Eg, if your Internet costs $100/mo, but you'd lose $100/hour when it's down during business hours, buy a fallback connection from a competing ISP. ;)
Infrastructure so often becomes a monopoly. I can't pay a competing bridge service to drive to work quicker, I can't pay a competing gas company to deliver gas via different pipelines to my house. And I can't pay a competing electric company that uses different wires.

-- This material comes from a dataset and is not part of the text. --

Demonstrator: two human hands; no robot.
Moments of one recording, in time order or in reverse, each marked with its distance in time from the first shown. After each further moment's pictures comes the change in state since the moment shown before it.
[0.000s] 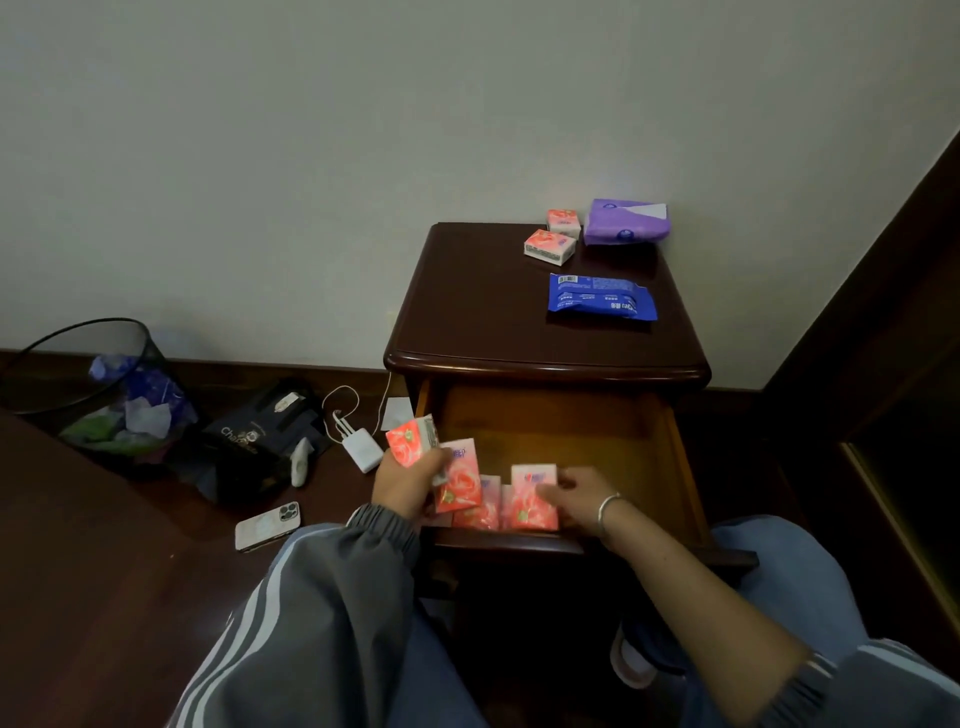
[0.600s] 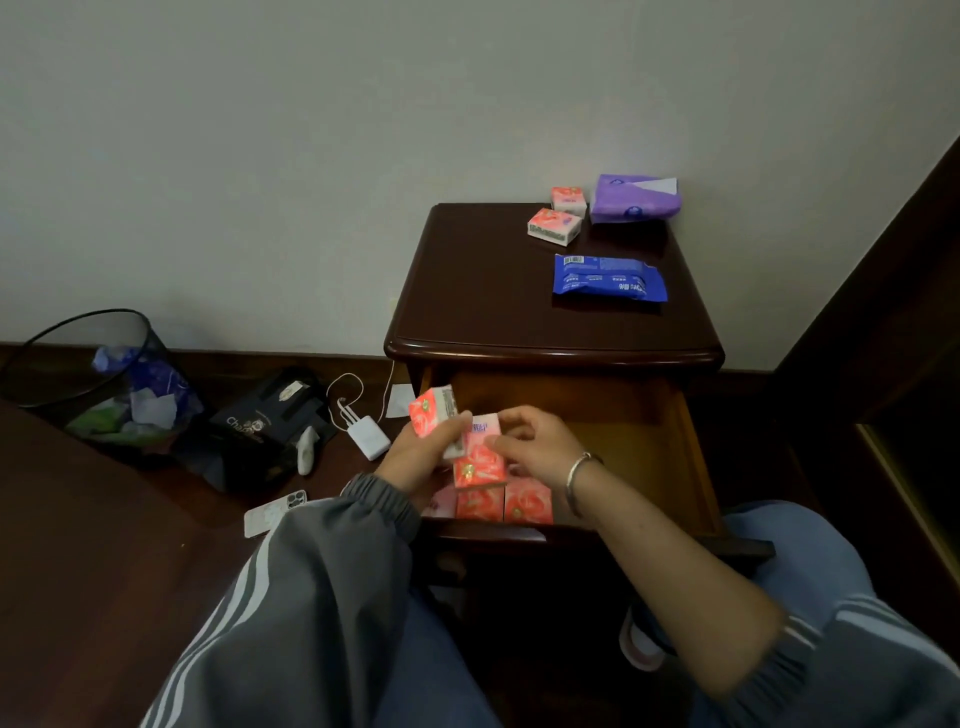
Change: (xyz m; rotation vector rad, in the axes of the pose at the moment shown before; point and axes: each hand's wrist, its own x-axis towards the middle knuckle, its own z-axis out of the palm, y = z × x) left_hand 0.002 0.021 0.007 -0.002 -0.257 -0.057; right_hand -0.007 -0.058 0.024 0.138 -0.103 -0.191
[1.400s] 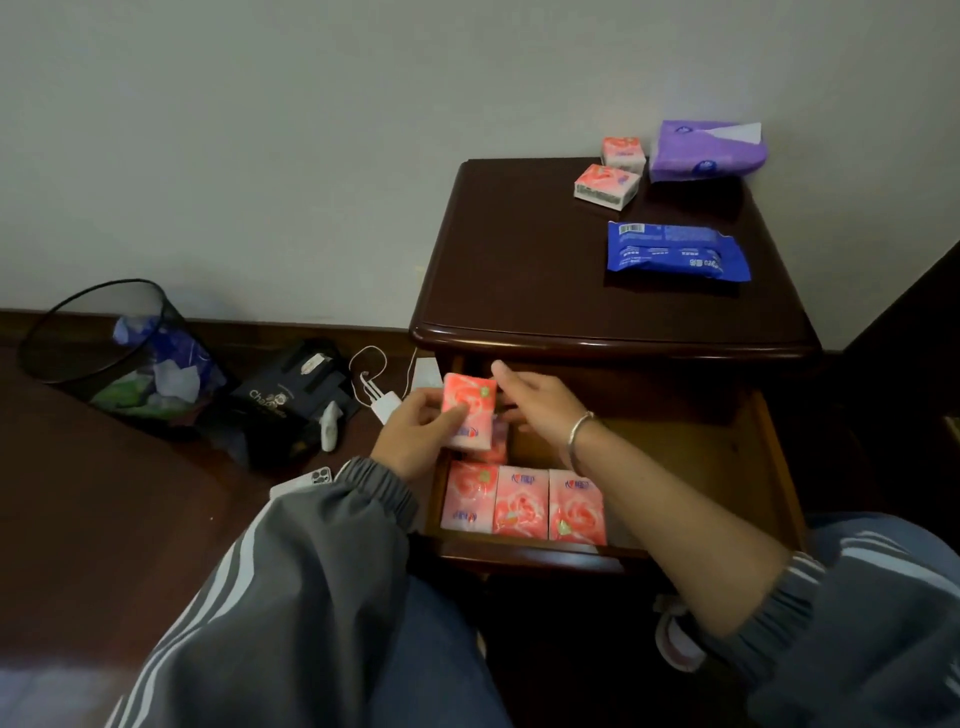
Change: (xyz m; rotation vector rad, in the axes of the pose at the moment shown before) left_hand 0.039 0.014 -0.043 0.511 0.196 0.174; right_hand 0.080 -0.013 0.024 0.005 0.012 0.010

I actually am lucky enough to live in a city where there are many competing high speed ISPs. But guess what? I've paid for fallback connections in the past and when one goes down, the other goes down, so I go out to lunch and see the guys working on the wires in the cabinet down the street. The wires that both my ISPs share. I suppose I could get a satellite ISP? That latency. True redundancy for infrastructure is actually very expensive in most cases.
Funny thing is Github sometimes makes more sales after an outage because clients want to upgrade to the enterprise edition to host on their own servers.
You sure it isn't zero downtime deployment? But I thought Github runs infrastructure globally? I remember some outage were caused by DoDS, and some were software bugs / bad config.
Probably good idea to do rolling deployment. I will be surprised if they haven't for the kind of top engineering team they are running.
Business idea: github hosting failover. You'd probably need a modified git client, but if you can't push/pull/whatever from github, it transparently fails over to your service which will sync up with github once they've recovered.
A couple times I have configured multiple "remotes" for my local git repo and pushed to both, e.g. GitHub + Google Cloud Source Repository, or even just a bare repo on a VPS.
Was receiving random downtimes when I've tried opening a certain project and its wiki ~1 hour ago. Nothing big and a couple of refreshes fixed it, just minor annoyance.
This is the biggest cop-out of a reply. I hate it. OP has already stated:
>I pay them. My work pays them.
Github is raking in oodles of cash and they STILL can't keep their service up without going down, quoted from OP, "[e]very couple months".
It's not about "making a better one", nor is it about paying for the fancier/premium features; it's about the uninterrupted service, which Github keeps failing to provide.
I fail to see what the problem is. If you don't like their service, then switch to a competitor, or just set up your own git server. It's like this for any vendor: if you don't like the product or service you're getting, you can either bitch and complain endlessly, or you can look for alternatives. One of these choices is more productive than the other.
I think hindsight is 20/20. They obviously did not think they needed to find a competing service; nor build one as they were paying for one. Given that they have been inconvenienced by downtime they may switch or make their own.
> Feel free to make a better one
The GitLab team did that already so I use their service. ;)
We have a pretty detailed post-mortem on the timeline of events for the outage, as well as actions taken after it to prevent anything similar in the future (with links to related issues).
You can check it out in https://about.gitlab.com/2017/02/10/postmortem-of-database-o...
They haven't lost my data so far and they had to restore the production database at least once in their history. All circumstantial, but we'll have to wait and see.
Gitlab does not have features parity with Github. I personally also stumbled upon a bizzare bug that doesn't allow a friend to add me to any of his private repo's. Asked on IRC and nothing much came of it unfortunately.
Err... you're responding to someone who very clearly said they hit a (serious for them) bug which needs fixing. That's definitely not a feature proposal. :D
> Monitoring
> May 31, 2017 3:08 PM
> GitHub have declared the outage resolved and we are starting to see incoming GitHub hooks. Builds are being triggered again. However we are still seeing failures with the GitHub API. This continues to prevent our webapp > from fetching data from GitHub. We are monitoring the situation and will ensure sufficient capacity for when their service resumes normal operations.